# WORK REQUEST
From the first line of the data below, copy each line up to the one containing "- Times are", and include that line too.

# DATASET CONTENT
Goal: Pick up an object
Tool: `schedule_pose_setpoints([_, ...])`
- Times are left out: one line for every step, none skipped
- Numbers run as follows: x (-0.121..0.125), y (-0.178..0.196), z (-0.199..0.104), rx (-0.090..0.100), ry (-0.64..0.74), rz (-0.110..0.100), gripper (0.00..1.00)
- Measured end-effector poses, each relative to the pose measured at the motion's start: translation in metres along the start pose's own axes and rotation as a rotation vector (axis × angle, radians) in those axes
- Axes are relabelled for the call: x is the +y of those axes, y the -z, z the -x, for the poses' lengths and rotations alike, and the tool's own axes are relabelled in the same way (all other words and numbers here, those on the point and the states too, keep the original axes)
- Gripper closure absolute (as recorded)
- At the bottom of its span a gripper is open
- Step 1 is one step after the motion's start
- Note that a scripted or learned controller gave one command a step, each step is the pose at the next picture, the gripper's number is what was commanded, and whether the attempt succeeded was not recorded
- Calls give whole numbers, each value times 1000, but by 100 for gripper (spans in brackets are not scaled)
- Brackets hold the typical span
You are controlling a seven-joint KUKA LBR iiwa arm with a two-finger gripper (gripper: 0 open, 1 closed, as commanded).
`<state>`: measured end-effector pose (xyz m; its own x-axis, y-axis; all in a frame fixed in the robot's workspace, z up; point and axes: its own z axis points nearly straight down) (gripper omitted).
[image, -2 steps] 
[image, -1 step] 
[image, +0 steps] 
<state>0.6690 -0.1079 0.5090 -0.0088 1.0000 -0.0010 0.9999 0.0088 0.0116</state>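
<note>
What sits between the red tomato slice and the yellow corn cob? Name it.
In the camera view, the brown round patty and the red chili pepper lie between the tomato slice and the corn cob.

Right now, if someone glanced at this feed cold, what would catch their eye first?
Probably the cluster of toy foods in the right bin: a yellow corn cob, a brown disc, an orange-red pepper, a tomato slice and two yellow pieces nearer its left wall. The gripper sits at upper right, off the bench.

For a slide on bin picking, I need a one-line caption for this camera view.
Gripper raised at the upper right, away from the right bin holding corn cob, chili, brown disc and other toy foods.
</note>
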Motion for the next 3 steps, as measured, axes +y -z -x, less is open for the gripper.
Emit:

# TASK ANSWER
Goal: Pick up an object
Tool: `schedule_pose_setpoints([_, ...])`
- Times are left out: one line for every step, none skipped

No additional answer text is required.